Magnetic field decay in young radio pulsars

TL;DR

This paper shows that magnetic field decay in young neutron stars can explain observed anomalies in pulsar braking indices, with decay processes linked to crustal physics and cooling stages.

Contribution

It introduces a model where magnetic field decay in hot young neutron stars accounts for anomalous braking indices, connecting decay timescales to crustal electron scattering.

Findings

Magnetic field decay explains observed braking index anomalies.

Decay occurs within a few hundred thousand years, linked to crustal processes.
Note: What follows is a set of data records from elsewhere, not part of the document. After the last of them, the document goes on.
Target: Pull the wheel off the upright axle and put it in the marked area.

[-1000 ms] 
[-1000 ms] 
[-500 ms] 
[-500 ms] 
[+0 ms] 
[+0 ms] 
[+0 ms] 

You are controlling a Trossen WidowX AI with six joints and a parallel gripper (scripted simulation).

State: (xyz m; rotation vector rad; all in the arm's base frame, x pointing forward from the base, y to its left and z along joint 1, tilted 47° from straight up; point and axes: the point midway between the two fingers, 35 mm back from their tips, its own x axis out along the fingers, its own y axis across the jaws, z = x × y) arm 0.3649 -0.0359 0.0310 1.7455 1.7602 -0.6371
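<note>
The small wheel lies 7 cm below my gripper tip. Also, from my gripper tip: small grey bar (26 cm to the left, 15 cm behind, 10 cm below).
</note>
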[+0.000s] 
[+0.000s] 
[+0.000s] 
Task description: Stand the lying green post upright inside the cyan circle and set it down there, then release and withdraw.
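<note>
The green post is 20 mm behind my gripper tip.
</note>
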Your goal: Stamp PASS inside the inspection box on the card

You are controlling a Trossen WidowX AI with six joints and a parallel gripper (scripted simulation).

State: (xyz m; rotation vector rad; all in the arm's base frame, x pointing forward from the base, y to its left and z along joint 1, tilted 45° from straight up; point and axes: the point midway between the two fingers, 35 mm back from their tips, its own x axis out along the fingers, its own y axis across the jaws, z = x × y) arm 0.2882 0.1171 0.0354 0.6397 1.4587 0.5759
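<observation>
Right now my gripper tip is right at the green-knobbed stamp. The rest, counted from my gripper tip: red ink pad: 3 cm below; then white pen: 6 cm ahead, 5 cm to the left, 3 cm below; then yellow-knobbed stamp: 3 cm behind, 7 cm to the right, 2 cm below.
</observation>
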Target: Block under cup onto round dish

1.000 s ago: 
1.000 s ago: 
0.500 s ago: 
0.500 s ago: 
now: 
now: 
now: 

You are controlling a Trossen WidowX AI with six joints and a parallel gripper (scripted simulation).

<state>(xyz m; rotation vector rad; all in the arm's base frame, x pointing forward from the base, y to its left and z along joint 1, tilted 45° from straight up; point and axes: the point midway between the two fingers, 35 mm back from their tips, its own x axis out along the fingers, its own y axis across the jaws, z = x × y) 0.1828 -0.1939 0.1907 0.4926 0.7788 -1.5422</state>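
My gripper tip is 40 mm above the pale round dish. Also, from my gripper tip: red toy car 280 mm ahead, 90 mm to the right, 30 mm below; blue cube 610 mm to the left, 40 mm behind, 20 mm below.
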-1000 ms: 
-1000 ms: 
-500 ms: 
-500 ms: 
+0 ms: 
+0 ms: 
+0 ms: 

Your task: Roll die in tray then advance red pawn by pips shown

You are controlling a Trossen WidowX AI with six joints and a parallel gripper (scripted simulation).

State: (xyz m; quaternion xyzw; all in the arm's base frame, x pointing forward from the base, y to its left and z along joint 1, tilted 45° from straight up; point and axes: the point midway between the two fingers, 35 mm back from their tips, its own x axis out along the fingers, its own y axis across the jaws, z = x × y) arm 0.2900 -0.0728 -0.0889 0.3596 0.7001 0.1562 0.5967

Later decay due to impurities is slower and consistent with previous studies.

Abstract

The role of magnetic field decay in normal radio pulsars is still debated. In this paper we present results which demonstrate that an episode of magnetic field decay in hot young neutron stars can explain anomalous values of braking indices recently measured for more than a dozen of sources. It is enough to have few tens of per cent of such hot NSs in the total population to explain observables. Relatively rapid decay operates at ages $\lesssim$~few~$\times100$~kyrs with a characteristic timescale of a similar value. We speculate that this decay can be related to electron scattering off phonons in neutron star crusts. This type of decay saturates as a neutron star cools down. Later on, a much slower decay due to crustal impurities dominates. Finally, we demonstrate that this result is in agreement with our early studies.